Abstract

The use of bictegravir/emtricitabine/tenofovir alafenamide (BIC/FTC/TAF) is based on the results of robust clinical trials. To assess the effectiveness and safety of BIC/FTC/TAF in treatment-naïve (TN) and treatment-experienced (TE) people with HIV using available real-world cohort studies. Systematic review and meta-analysis of publications and communications identified via Boolean search in Medline, PubMed and Embase, and conference abstracts reporting retrospective real-world use of BIC/FTC/TAF, published until 31 January 2024. The primary endpoint was the proportion of TN and TE people with HIV with viral load (VL) < 50 copies/mL at 48 weeks while on treatment.
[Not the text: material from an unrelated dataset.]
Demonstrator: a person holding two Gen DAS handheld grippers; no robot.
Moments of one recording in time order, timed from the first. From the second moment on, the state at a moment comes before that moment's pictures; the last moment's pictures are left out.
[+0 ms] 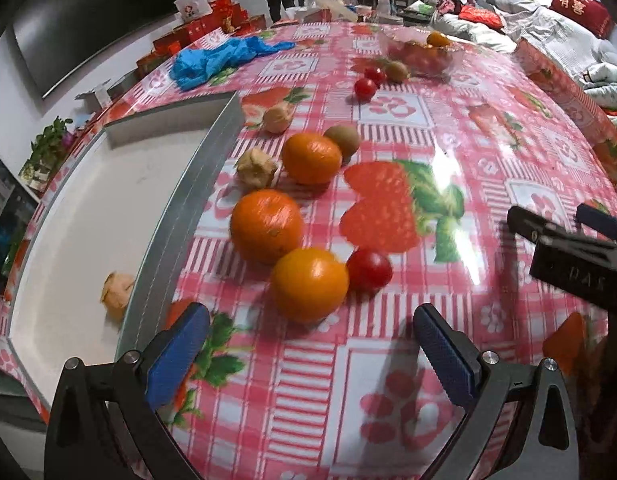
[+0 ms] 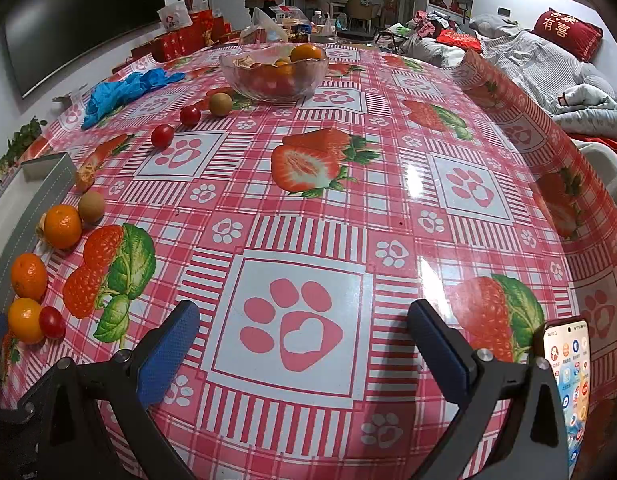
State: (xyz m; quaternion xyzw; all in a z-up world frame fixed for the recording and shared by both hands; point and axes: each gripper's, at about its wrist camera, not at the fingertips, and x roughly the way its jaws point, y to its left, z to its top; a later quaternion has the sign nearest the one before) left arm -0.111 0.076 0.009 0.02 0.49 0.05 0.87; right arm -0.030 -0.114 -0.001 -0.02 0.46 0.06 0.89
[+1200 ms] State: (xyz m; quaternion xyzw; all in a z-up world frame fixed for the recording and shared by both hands) left arm -0.088 0.087 0.014 -0.02 0.49 0.03 0.87; right arm -0.029 -0.115 -0.001 -0.02 0.46 0.06 0.89
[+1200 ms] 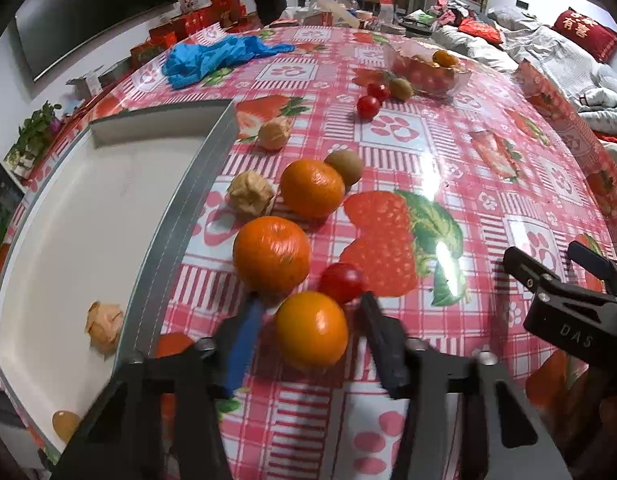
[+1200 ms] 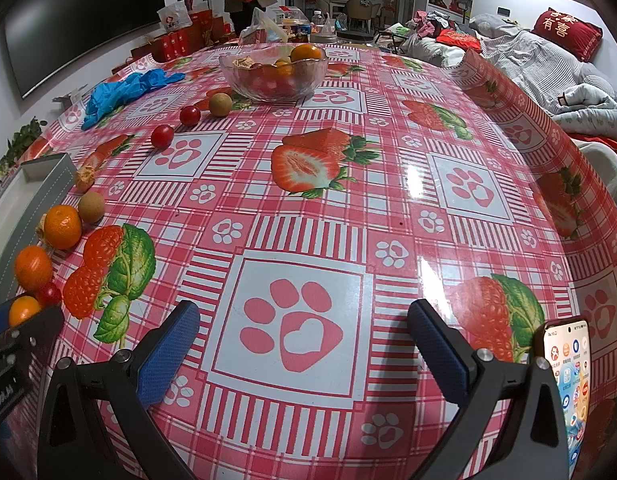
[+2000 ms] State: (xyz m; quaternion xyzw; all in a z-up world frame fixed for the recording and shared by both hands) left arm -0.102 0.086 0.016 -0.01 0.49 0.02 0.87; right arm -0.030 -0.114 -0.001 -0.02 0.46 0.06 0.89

Of the 38 identified publications and conference abstracts, for the present analysis we included 12 publications (comprising 792 TN and 6732 TE individuals). For the three publications including 507 TN participants reporting the primary outcome, VL suppression was 97% [95% confidence intervals (CI): 89-100]. For the nine publications including 4946 TE participants reporting the primary outcome, VL suppression was 95% (95% CI: 94-96), with suppression >93% in all studies. Total discontinuations at 48 weeks in TE individuals were 3% (95% CI: 2-5), 1% (95% CI: 0-2) due to side effects. A total of four publications with 151 TE individuals with previous presence of M184V substitution were identified, reporting a suppression rate at 48 weeks of 95% (95% CI: 88-100). Real-world studies demonstrate low discontinuation rates and high rates of virologic suppression in individuals treated with BIC/FTC/TAF, both TN and TE with and without previous detection of M184V substitution.